* Task objective *
Find the word "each" in the data. Return every line where it appears.

* Data in this exercise *
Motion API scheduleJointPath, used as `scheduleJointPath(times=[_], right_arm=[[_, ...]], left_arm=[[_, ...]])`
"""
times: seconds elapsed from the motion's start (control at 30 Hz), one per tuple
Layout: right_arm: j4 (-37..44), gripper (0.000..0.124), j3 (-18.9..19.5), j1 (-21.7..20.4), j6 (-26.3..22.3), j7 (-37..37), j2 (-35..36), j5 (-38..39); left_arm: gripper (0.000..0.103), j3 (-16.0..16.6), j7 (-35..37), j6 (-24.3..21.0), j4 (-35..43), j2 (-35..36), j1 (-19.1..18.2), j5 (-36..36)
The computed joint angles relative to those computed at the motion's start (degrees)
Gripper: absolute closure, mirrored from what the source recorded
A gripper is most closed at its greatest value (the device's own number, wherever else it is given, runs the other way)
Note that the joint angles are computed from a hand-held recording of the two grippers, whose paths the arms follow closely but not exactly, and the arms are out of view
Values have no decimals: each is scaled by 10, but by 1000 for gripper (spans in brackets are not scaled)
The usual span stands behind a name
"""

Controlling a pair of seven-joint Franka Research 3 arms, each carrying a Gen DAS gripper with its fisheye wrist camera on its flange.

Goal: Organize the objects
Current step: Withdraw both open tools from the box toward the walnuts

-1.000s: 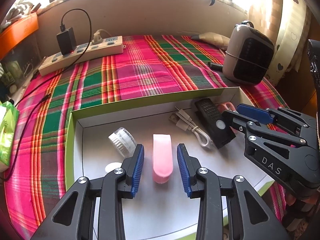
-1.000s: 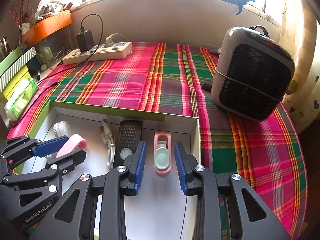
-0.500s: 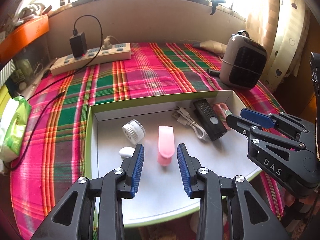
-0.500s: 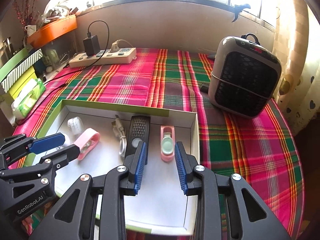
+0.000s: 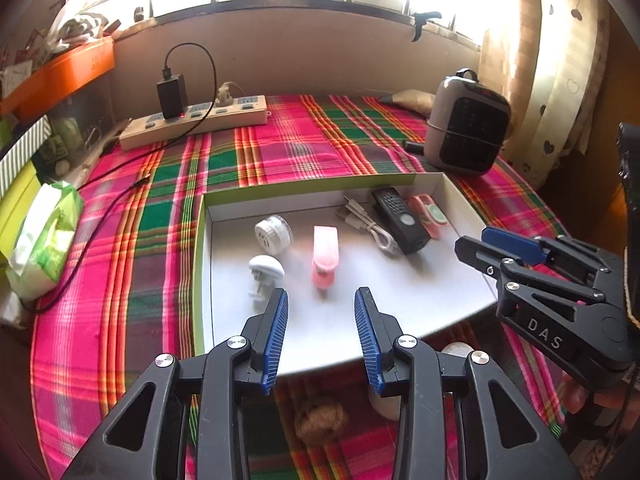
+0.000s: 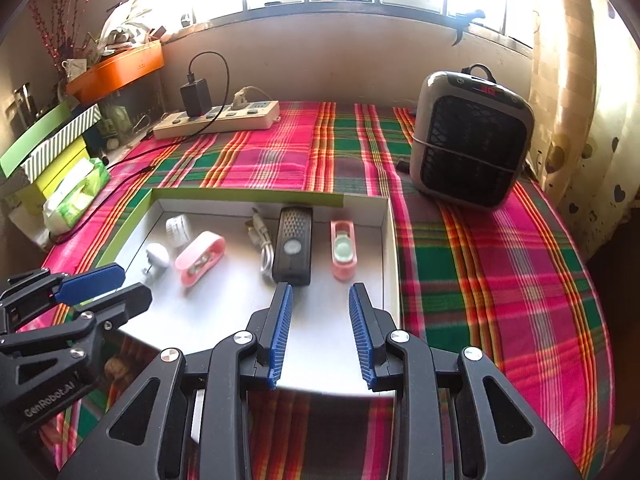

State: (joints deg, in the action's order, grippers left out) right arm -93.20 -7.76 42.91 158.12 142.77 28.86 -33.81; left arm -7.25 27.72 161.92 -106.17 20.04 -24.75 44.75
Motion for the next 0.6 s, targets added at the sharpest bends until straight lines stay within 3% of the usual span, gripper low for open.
scheduleJointPath(times=[0.23,0.6], right_arm=[[-56,93,-18,20,41,60,-34,-44],[-138,93,-32,40,100,182,-81,-146]], left_arm=[[70,13,-76,22,-52,-39,-7,53],[65,-1,-164,64,-116,-73,16,118]])
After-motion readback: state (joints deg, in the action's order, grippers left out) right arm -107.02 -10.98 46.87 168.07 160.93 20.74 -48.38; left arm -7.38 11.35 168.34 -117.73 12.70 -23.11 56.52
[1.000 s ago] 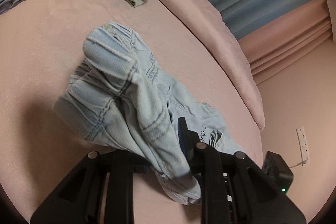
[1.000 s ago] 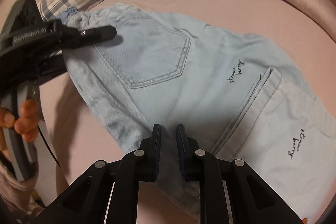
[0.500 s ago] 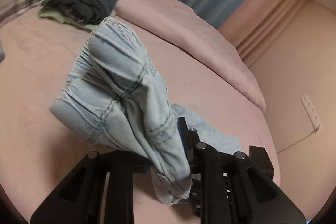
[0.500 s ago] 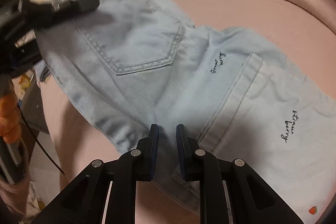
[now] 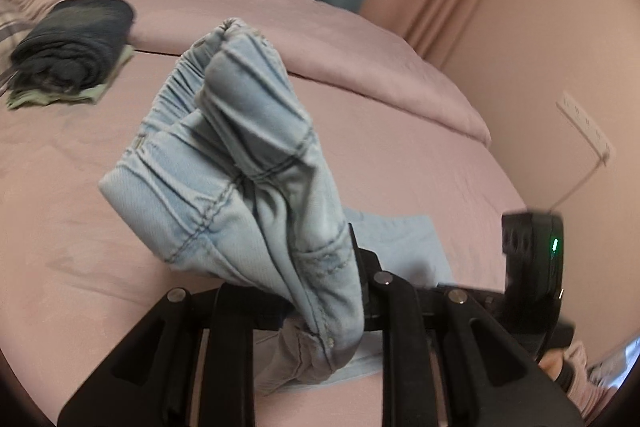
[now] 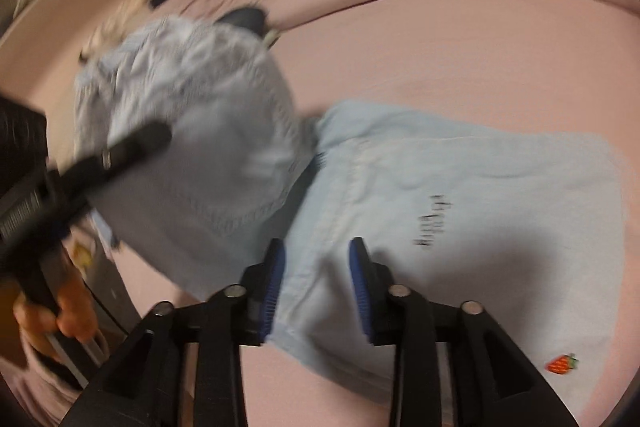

* Response *
Values have no decimals: each is scaled by 10, but by 1000 for gripper (spans in brackets are not scaled)
Controlling a pair of seven-joint Franka Research 3 arms, each carrying a Gen DAS gripper with its fisheye wrist camera on its flange.

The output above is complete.